Let's define a test set containing 100 examples, each of length 10, and test the model's performance on this set.
In particular we will seperately track the model's ability to generate the first 5 target integers and the second 5 target integers. 

In [4]:
test_data = torch.randint(
    low=n_min,
    high=n_max,
    size=(100, seq_len) # 100 sequences
)

def test(data, model):
    model.eval()
    with torch.no_grad():
        input = data
        output = model.greedy_output(input)
        reversed_input = torch.flip(input, dims=[1])

        # split into halves
        rev_in_half_1, rev_in_half_2 = reversed_input.chunk(2, dim=1)
        out_half_1, out_half_2 = output.chunk(2, dim=1)

        # count correct predictions
        n_total = len(input)
        n_correct_1 = (out_half_1 == rev_in_half_1).all(-1).sum().item() 
        n_correct_2 = (out_half_2 == rev_in_half_2).all(-1).sum().item() 

    model.train()

    return n_correct_1 / n_total, n_correct_2 / n_total

accuracy_1, accuracy_2 = test(test_data, model)
print(f'Initial accuracy:\n'
      f'  1st half: {accuracy_1:.1%}\n'
      f'  2nd half: {accuracy_2:.1%}'
)

Initial accuracy:
  1st half: 0.0%
  2nd half: 0.0%


As expected, the untrained transformer can't reverse either half of the sequence. 

Now let's train the model. We will use cross entropy loss and an Adam optimizer.

In [9]:
cost_fn = layers.CrossEntropyLoss()
optim = torch.optim.Adam(model.parameters(), lr=0.001)

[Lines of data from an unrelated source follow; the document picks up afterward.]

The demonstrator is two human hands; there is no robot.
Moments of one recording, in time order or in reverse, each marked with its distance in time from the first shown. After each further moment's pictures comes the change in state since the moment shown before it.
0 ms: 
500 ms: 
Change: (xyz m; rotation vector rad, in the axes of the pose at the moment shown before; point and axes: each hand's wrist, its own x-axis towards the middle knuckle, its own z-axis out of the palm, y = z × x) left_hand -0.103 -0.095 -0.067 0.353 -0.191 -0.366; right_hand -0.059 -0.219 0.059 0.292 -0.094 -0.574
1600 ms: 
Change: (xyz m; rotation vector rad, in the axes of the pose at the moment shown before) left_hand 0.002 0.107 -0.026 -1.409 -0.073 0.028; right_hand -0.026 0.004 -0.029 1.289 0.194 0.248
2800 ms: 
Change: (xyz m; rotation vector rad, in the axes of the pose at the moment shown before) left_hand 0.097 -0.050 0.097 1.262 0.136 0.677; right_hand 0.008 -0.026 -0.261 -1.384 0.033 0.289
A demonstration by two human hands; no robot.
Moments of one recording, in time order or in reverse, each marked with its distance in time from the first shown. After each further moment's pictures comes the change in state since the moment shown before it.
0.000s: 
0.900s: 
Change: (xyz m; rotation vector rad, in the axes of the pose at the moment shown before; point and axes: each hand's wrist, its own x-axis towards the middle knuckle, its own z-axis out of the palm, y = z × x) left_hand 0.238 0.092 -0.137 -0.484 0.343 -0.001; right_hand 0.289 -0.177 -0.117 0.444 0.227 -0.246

def train(model, steps, batch_size, seq_len, grad_norm):
    # steps between tests
    test_interval = steps // 10 
    print(f'Test set accuracies (1st half, 2nd half):')

    for step in range(steps):
        # randomly generate input sequences
        input = torch.randint(n_min, n_max, (batch_size, seq_len))

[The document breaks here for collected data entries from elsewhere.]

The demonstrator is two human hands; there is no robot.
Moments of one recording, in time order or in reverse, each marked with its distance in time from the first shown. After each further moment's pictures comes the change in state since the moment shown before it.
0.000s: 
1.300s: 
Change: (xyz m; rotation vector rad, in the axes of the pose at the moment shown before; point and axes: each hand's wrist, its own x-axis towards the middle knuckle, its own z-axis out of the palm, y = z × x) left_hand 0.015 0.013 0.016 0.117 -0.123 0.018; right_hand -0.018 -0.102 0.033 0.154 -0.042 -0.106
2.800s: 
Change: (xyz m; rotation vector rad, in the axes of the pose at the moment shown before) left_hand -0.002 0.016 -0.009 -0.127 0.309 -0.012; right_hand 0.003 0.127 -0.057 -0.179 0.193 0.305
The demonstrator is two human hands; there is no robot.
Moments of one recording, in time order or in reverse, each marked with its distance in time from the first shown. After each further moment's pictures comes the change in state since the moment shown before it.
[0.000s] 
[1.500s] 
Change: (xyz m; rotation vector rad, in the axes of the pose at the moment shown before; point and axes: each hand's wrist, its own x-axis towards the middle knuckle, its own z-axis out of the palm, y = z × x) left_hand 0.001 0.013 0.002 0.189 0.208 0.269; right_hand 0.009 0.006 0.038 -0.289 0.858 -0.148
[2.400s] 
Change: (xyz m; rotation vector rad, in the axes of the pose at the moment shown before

        # compute output and reversed input
        output = model(input)
        reversed_input = torch.flip(input, dims=[1])

        # compute loss. transpose puts class dim in correct position for CE loss
        loss = cost_fn(output.transpose(1,2), reversed_input)

        # backward pass
        optim.zero_grad()
        loss.backward()
        torch.nn.utils.clip_grad_norm_(model.parameters(), grad_norm)

        # optimizer step
        optim.step()

        # test
        if step % test_interval == 0 or step == steps - 1:
            accuracies = test(test_data, model)
            print(f'  Step {step:4d}: '
                  f'({accuracies[0]:.1%}, {accuracies[1]:6.1%})')

train(model, 2000, 64, 10, 1)

Test set accuracies (1st half, 2nd half):
  Step    0: (0.0%,   0.0%)
  Step  200: (0.0%,   0.0%)
  Step  400: (0.0%,   0.0%)
  Step  600: (0.0%,   0.0%)
  Step  800: (0.0%,   3.0%)
  Step 1000: (0.0%,  37.0%)
  Step 1200: (0.0%,  91.0%)
  Step 1400: (0.0%,  99.0%)
  Step 1600: (0.0%, 100.0%)
  Step 1800: (0.0%, 100.0%)
  Step 1999: (0.0%, 100.0%)


After training the model is able to produce the correct second half of the reversed sequence, but not the first half.
This is as expected: the positions in the second half of the sequence are able to attend to those in the first half, so they have the necessary information to produce the correct output.
But due to the masking in the multihead attention layer the positions in the first half cannot attend to those in the second half, and are thus unable to reproduce them as required.

Here is an example:

In [10]:
input = torch.randint(n_min, n_max, (10,))
output = model.greedy_output(input)

print(f'Input sequence:  {input.tolist()}')
print(f'Output sequence: {output.tolist()}')

Input sequence:  [11, 0, 78, 93, 19, 53, 28, 18, 39, 19]
Output sequence: [11, 11, 11, 11, 19, 19, 93, 78, 0, 11]


Notice that the second half of the output sequence is precisely the reverse of the first half of the input sequence.